Fracking- Drilling Down into the Facts
You may have seen fracking in the news a lot lately. A very controversial topic and one with a variety of pros and cons. It has even be described as ‘…perhaps the most important energy discovery in the last half century’ by Forbes and public attitude towards it is varied. However, is this opinion based on hard standing fact or general public hearsay?
What exactly is fracking?
In basic terms fracking is a process of drilling into the earth, forcing a stream of water, sand and other chemicals into rocks at extremely high pressure, this breaks open the rocks holding gas and oil thus releasing this sought after energy source.
Should we be for or against it?
There are two equally compelling arguments, so let’s consider both.
Fracking is common-place in America and as such everyone has access to cheaper gas prices especially in comparison to Europe, hundreds of thousands of jobs have been created, and crude production has almost doubled in the last 7 years. It has been highlighted that fracking is also a more energy efficient source and therefore contributes to saving the planet.
However, for all it’s good, fracking has equally bad characteristics. The process itself uses vast quantities of water, which could further put our supplies of it in jeopardy. Millions of gallons alone are needed for just one fracking activity. There is also a possibility these activities could contaminate our water supply leading to potential water pollution. These activities also contribute to seismic possibilities thus increasing the chance of an earthquake occurring.
In America, these concerns are even higher, we all know that the US chances of an earthquake in comparison to the UK is massive and any activities which could contribute to this further worsen the situation. But whether or not our resulting seismic activity would be a lot smaller than the US or not, it is still a high concern for our country. In fact, in 2011 fracking in the UK was halted after earthquakes hit Blackpool, where a test fracking operation was taking place.
Other concerns surrounding fracking include overall pollution as well as a lack of focus on renewable energy sources, should we decide that we want to emphasise our efforts on fracking over green solutions.
House prices may well be impacted too, the Telegraph states ‘Houses within five miles of shale gas sites could face higher insurance premiums due to the risk of explosions and residents’ health could suffer due to noise and pollution, according to the Department of Environment, Food and Rural Affairs (Defra) report’.
What is certain is the fracking will have environmental impacts, but just how much, no one can possibly be sure of yet.

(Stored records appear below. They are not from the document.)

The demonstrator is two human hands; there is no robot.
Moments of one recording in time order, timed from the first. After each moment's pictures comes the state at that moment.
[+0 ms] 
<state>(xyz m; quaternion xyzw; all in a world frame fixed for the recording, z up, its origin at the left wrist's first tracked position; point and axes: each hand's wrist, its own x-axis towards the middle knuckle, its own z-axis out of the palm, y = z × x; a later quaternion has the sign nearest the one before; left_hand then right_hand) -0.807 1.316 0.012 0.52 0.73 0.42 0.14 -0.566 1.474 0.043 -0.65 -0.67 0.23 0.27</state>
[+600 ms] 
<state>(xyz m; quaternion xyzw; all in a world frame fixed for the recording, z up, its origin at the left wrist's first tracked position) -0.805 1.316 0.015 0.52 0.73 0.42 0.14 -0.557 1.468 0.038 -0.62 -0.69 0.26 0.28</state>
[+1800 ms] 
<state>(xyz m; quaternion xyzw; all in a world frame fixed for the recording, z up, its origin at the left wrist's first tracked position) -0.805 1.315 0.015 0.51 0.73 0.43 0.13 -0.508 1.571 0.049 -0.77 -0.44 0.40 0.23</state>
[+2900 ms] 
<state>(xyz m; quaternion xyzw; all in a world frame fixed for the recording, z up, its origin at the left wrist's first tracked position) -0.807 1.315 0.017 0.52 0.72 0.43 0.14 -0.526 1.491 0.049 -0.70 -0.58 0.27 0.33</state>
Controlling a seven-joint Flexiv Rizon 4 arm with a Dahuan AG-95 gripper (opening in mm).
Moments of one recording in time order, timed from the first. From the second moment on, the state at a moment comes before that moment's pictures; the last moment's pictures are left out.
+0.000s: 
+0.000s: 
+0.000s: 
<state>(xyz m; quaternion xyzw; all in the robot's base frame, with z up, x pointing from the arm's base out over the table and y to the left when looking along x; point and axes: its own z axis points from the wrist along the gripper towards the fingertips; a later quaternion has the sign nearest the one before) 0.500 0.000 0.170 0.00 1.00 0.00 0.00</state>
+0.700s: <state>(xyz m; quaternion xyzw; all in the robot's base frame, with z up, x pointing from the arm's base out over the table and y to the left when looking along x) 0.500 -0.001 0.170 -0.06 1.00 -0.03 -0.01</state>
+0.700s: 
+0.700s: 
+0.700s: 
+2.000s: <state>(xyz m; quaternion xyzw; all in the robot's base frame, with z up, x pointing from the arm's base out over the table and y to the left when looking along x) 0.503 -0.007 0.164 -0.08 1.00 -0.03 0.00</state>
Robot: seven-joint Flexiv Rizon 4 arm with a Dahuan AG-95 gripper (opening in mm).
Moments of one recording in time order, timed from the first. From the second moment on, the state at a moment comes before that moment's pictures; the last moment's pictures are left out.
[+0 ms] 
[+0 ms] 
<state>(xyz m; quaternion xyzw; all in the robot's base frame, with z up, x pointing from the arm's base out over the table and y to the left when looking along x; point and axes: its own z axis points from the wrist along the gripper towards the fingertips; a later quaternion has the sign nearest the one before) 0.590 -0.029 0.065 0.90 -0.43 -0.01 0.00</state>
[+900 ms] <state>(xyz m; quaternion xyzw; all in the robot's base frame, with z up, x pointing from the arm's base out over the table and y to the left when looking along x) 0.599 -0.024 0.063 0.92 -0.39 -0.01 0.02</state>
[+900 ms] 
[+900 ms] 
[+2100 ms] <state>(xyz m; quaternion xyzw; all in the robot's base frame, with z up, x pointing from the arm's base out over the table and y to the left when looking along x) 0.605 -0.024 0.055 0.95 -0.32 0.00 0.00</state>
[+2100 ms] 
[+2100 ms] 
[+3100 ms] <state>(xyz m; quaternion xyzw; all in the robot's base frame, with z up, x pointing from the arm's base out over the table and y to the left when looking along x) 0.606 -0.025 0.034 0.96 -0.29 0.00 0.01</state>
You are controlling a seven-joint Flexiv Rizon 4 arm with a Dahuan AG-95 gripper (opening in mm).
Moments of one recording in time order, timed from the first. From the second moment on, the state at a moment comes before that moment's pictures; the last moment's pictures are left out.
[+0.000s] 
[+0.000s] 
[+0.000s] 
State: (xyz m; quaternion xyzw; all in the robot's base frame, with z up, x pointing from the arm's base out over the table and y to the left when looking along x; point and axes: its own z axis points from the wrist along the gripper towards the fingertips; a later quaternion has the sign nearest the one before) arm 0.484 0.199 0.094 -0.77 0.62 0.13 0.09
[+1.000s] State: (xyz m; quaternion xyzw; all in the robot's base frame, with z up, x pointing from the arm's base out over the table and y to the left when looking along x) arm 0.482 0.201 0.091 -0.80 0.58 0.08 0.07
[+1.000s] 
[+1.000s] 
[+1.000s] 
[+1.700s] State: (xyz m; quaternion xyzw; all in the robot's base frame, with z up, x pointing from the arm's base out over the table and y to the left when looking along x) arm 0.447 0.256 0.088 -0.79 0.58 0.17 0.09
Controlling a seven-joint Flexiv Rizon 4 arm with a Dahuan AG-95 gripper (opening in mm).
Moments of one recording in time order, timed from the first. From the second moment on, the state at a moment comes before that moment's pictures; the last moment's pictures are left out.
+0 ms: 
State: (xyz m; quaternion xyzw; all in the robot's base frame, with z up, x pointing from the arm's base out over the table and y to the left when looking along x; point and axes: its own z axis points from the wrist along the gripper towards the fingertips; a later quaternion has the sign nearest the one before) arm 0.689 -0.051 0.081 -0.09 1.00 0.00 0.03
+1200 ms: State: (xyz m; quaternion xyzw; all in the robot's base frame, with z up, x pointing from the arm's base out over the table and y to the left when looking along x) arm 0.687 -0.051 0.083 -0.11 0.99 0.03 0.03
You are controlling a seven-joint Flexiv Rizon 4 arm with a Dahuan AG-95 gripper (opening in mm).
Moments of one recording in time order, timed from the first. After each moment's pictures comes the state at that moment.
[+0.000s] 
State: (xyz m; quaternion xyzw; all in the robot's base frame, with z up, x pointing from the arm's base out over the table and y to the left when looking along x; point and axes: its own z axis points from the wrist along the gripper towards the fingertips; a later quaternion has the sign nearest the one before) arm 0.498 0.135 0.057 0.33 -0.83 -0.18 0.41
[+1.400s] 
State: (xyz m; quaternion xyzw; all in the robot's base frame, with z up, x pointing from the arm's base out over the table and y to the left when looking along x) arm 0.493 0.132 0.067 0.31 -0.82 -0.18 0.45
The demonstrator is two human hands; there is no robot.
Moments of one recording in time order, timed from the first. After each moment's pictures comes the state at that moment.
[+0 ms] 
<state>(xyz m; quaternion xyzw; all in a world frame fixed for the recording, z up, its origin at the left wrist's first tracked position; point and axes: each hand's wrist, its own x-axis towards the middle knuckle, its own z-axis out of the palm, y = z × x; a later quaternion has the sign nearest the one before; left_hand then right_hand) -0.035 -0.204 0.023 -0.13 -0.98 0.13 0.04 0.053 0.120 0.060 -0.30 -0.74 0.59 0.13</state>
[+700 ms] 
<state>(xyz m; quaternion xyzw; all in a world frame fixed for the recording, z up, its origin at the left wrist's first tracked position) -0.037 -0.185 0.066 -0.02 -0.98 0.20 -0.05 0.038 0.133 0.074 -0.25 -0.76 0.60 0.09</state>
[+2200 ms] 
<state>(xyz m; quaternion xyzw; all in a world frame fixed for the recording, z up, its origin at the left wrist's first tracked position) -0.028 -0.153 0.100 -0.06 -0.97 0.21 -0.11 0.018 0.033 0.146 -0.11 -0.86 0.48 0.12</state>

Nowhere in the UK has undergone a prolonged period of fracking as yet – and no one seems able to agree whether it should go ahead or not. A report was released by the Royal Academy of Engineering which recommended that fracking should continue as long as it is properly regulated… ‘There has been much speculation around the safety of shale gas extraction following examples of poor practice in the US. We found that well integrity is of key importance but the most common areas of concern, such as the causation of earthquakes with any significant impact or fractures reaching and contaminating drinking water, were very low risk.’
In conclusion, experts seem to believe that fracking could contribute significantly to the UK’s future energy needs – a situation which we are constantly told, is dire. Weighing up the negatives against the positives, we have a decent case in favour of fracking – jobs, industry and the economy, all of which are in desperate need of a boost.
Whether it is worth the risk, is likely to be an ongoing subject for scrutiny. Currently judgement seems to be reserved and more research needs to be done before the full long-term impact becomes evident.